Event-Driven Architecture
Choreography vs orchestration, event sourcing, event schema versioning
Event-driven architecture (EDA) decouples producers and consumers through events — immutable records of facts that occurred. The two coordination models are choreography (services react to events independently, no central coordinator) and orchestration (a central workflow engine directs service interactions). Event sourcing persists the complete history of domain events rather than current state, enabling time-travel debugging, audit trails, and projection of any read model. CQRS (Command Query Responsibility Segregation) is frequently paired with event sourcing: commands produce events, events build read-optimized projections, queries hit projections.
Key Points
- Choreography is highly decoupled but harder to debug — tracing a business process requires correlating events across multiple services' logs; distributed tracing with correlation IDs is essential.

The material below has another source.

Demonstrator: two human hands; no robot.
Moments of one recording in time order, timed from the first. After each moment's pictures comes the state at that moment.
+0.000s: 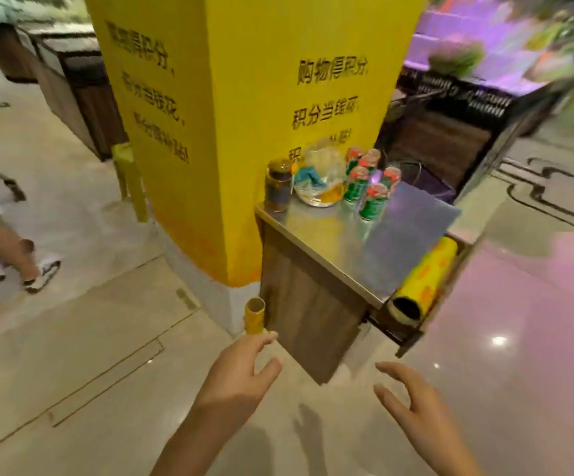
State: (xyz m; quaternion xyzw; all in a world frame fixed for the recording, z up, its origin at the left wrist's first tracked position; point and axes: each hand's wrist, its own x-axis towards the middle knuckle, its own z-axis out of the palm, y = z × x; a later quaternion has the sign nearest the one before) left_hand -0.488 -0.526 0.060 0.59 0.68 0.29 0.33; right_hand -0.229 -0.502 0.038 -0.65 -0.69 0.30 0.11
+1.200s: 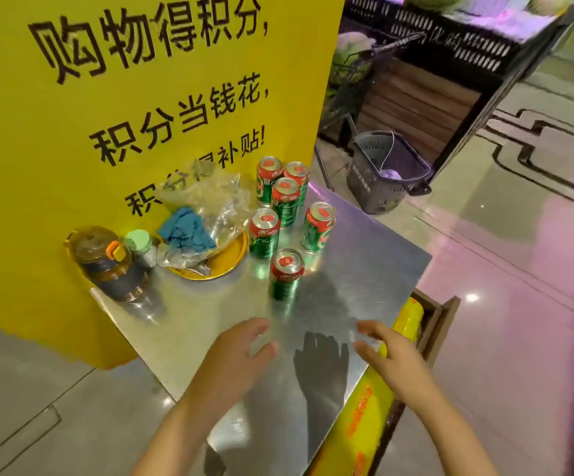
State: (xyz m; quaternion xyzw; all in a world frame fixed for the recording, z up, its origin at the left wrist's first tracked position) left_hand -0.309 -0.049 0.009 0.56 0.67 0.25 0.42; right_hand -0.054 -0.016 0.002 -0.63 -0.66 0.37 0.16
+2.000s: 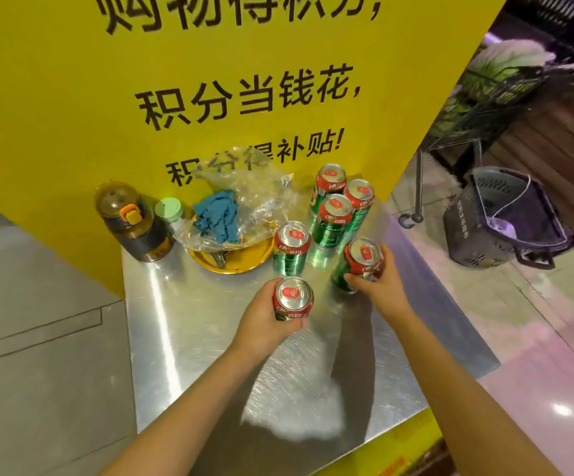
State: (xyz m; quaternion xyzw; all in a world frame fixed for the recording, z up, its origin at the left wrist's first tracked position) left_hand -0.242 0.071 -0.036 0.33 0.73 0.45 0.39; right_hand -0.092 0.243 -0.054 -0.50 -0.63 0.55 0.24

- Orchestration (Temporal, Conductor, AWS Step Functions) provides explicit business process visibility and easier debugging but centralizes control, which can become a bottleneck.
- Event sourcing stores events as the source of truth (append-only event log); current state is computed by replaying events — enables complete audit trail and retroactive bug fixing by replaying with fixed logic.
- Event schema evolution is non-trivial — once an event is published and consumed by multiple downstreams, schema changes require backward-compatible additions or versioned event types.
- Apache Kafka provides at-least-once delivery with offset management; Kafka Streams or ksqlDB enables stateful stream processing (joins, aggregations, windowing) on event streams.
- Exactly-once processing requires idempotent consumers (deduplicate by event ID) + transactional outbox (write DB + publish event in same transaction) to prevent duplicate effects.
- Event-driven systems are eventually consistent by design — designing UX for "your order is being processed" rather than "your order is placed" is an organizational as much as a technical challenge.
- Dead Letter Queue (DLQ): events that cannot be processed after max retries go to a DLQ for inspection and manual replay — essential for production reliability.
Real-World Example
Uber's Marketplace uses event choreography via Apache Kafka for the core trip lifecycle — 30+ services react to "TripRequested", "DriverAccepted", "TripStarted", "TripCompleted" events independently. This decoupling allows Uber to deploy individual services (Surge Pricing, ETA, Maps) without coordinating across all teams — a critical enabler for their 4,000-engineer engineering organization.